▸ **TASK DETAILS**:
Leave out the pictures, then return the records word for word.

=== RECORDS PROVIDED ===

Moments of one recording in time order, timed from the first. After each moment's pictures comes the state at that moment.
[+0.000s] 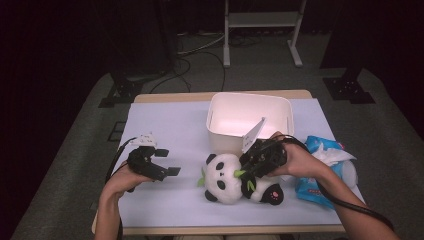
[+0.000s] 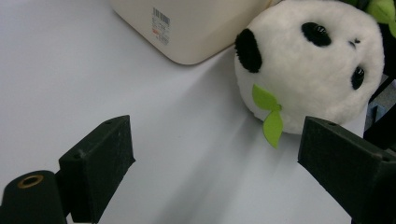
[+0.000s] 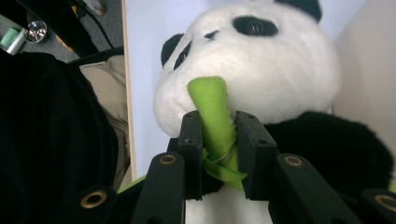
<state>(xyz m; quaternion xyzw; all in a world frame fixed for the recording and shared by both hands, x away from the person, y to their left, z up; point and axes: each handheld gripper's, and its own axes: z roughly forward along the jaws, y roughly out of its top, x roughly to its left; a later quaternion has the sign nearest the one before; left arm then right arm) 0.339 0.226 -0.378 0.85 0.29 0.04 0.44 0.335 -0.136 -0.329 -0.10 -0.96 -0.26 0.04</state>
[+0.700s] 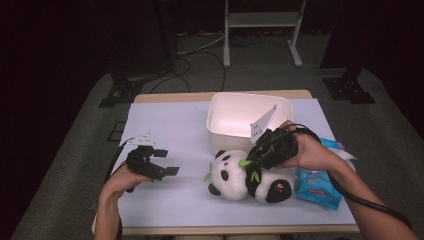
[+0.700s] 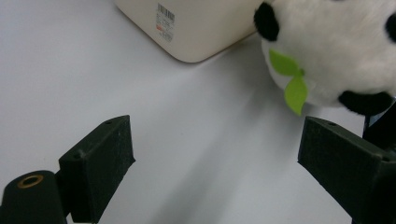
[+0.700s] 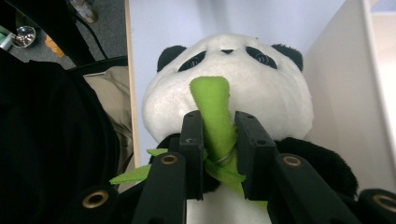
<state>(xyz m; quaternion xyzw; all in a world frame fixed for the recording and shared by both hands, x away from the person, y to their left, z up) 0.343 0.231 -0.384 0.84 0.30 0.03 0.44 0.326 -0.148 -0.280 -0.09 -0.96 -0.28 0.00</state>
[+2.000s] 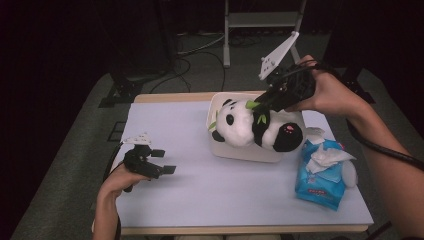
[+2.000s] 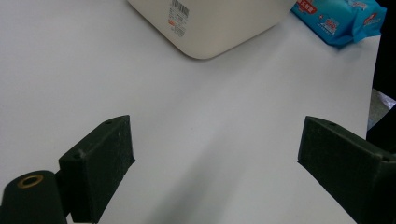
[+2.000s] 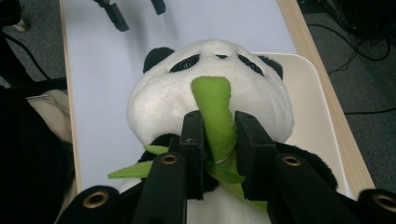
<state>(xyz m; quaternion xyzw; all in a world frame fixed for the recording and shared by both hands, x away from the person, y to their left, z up) 0.349 0.243 -0.392 0.83 0.32 0.02 0.45 0.372 -0.161 -0.156 -0.10 -0.95 -0.28 -0.11</state>
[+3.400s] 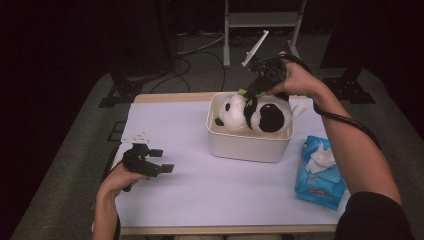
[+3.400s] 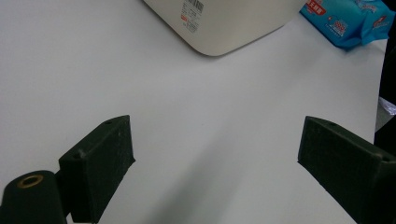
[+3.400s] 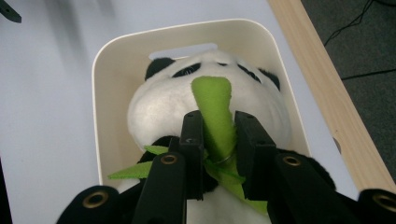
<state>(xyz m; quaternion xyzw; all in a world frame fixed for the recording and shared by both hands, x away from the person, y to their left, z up) 0.355 0.251 -0.398 0.83 0.33 0.02 0.45 0.492 -0.145 -0.216 -0.18 -0.95 -0.24 -0.07</state>
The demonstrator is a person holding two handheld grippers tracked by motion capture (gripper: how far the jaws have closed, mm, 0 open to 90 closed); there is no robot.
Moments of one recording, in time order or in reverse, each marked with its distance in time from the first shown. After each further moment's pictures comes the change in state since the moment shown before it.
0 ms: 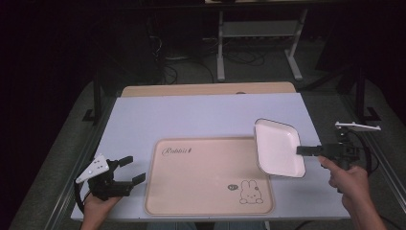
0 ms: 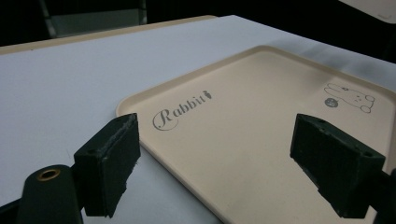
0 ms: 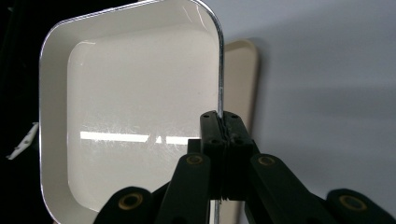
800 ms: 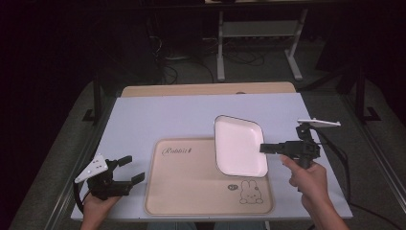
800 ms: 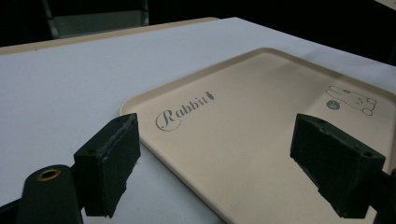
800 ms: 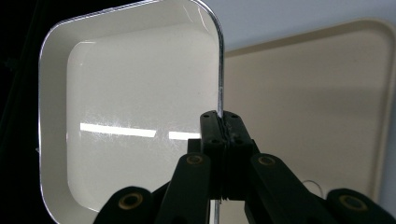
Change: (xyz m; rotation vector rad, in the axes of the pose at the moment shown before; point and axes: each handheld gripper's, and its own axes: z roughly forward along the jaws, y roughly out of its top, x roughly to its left) left arm 0.002 -0.001 -0.001 -0.006 0.004 -0.005; right arm 0.082 -0.018 0.062 0.020 0.065 -0.033
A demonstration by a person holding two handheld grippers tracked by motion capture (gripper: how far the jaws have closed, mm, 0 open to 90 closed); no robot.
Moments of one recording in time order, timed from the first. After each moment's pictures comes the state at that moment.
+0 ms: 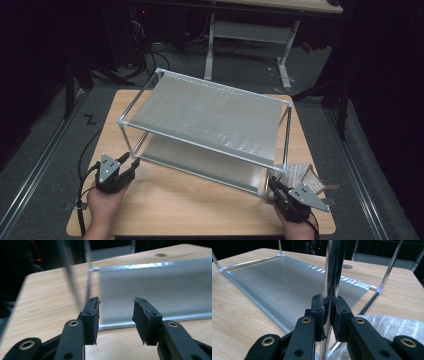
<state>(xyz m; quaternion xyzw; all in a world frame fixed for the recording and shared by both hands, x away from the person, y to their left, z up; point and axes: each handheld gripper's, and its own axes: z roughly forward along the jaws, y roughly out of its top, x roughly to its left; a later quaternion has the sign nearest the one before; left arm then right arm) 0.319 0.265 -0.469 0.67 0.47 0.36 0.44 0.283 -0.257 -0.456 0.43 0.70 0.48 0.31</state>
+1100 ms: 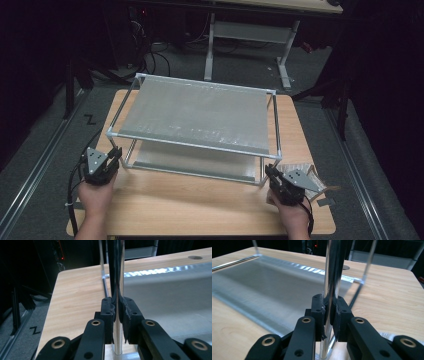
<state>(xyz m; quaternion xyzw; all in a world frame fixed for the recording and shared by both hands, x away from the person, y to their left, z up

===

▸ **TASK ANSWER**:
Moments of one recording in time order, timed from the first. After each moment's pictures comes the state at that moment.
[+0.000s] 
[+0.000s] 
[+0.000s] 
<state>(xyz m; quaternion xyzw; all in a world frame fixed for the recording and shared by both hands, x away from the person, y to their left, z up; point and axes: each handheld gripper's, and its own axes: z roughly forward along the jaws, y roughly out of its top, x roughly to its left; a later quaternion has the sign nearest the one before; left arm then right arm) 0.339 0.226 -0.378 0.85 0.29 0.04 0.44 0.335 -0.136 -0.329 -0.10 -0.96 -0.26 0.04</state>
[+0.700s] 
[+0.700s] 
[+0.700s] 
<state>(xyz m; quaternion xyzw; all in a world frame fixed for the recording and shared by both hands, x away from the person, y to their left, z up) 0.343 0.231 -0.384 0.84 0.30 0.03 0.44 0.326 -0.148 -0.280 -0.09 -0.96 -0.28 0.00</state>
[+2.000s] 
[+2.000s] 
[+2.000s] 
<state>(xyz m; quaternion xyzw; all in a world frame fixed for the recording and shared by both hands, x away from the person, y to their left, z up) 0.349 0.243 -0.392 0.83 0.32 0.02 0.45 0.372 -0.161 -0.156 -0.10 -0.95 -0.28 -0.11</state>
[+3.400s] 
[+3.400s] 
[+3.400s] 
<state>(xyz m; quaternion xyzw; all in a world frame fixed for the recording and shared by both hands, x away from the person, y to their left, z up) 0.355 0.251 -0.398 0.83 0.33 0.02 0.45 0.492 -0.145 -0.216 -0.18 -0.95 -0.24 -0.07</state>
The demonstrator is a person holding two handheld grippers tracked by motion capture (gripper: how far the jaws have closed, mm, 0 open to 90 closed); there is no robot.
Moments of one recording, in time order or in reverse, each marked with its distance in time from the first shown. After each further moment's pictures comes the change in state since the moment shown before it.
0 ms: 
0 ms: 
0 ms: 
800 ms: 
800 ms: 
800 ms: 
Change: (xyz m; rotation vector rad, in the axes of the pose at the moment shown before; point and axes: each handheld gripper's, and its own axes: z roughly forward along the jaws, y roughly out of its top, x roughly to its left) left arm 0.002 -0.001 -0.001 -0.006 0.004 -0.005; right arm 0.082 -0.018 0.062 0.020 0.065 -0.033
A demonstration by a person holding two handheld grippers tracked by motion capture (gripper: how far the jaws have closed, mm, 0 open to 90 closed); no robot.
Moments of one recording in time order, timed from the first. After each moment's pictures comes the state at that moment.
+0 ms: 
<state>(xyz m; quaternion xyzw; all in a world frame fixed for the recording and shared by both hands, x away from the person, y to their left, z up; point and axes: each handheld gripper's, and its own axes: z roughly forward along the jaws, y roughly out of its top, x roughly to its left; a later quaternion has the sign nearest the one before; left arm then right arm) 0.319 0.265 -0.469 0.67 0.47 0.36 0.44 0.283 -0.257 -0.456 0.43 0.70 0.48 0.31</state>
+1100 ms: 
<state>(xyz m; quaternion xyzw; all in a world frame fixed for the recording and shared by both hands, x away from the person, y to their left, z up

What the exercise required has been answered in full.